■ **The task**
Using the listing below, please count the lines that contain the string "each". Only the number is wanted.

________________________________________

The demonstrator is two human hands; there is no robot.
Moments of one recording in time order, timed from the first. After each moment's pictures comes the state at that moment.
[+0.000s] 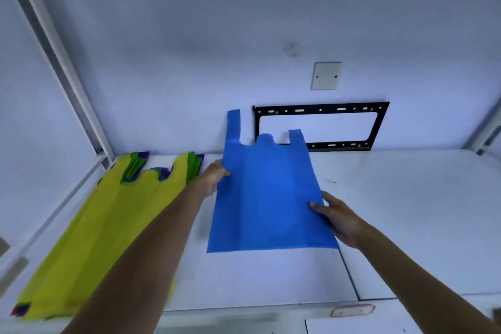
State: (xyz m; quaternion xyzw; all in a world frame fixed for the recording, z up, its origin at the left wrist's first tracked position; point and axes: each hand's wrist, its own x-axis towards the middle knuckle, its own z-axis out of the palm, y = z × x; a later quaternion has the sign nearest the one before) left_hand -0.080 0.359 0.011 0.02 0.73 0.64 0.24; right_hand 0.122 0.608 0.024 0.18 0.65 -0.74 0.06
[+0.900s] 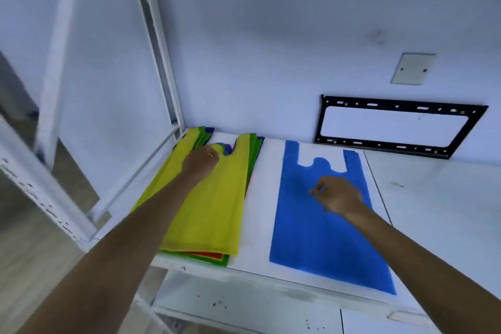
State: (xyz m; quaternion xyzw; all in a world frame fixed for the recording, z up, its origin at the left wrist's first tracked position) left_hand -0.036 0.177 0.022 -0.07 0.94 0.33 -0.02; right_hand 0.071 0.481 0.042 0.11 0.98 -0.17 0.08
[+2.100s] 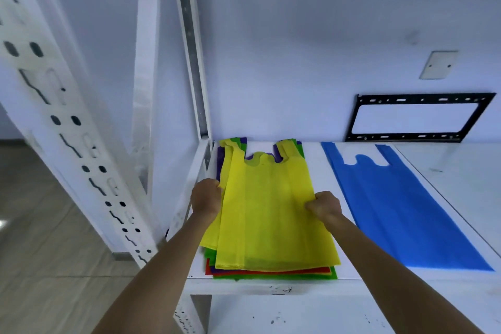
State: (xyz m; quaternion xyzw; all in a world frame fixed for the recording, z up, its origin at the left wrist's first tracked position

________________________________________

■ **Answer**
2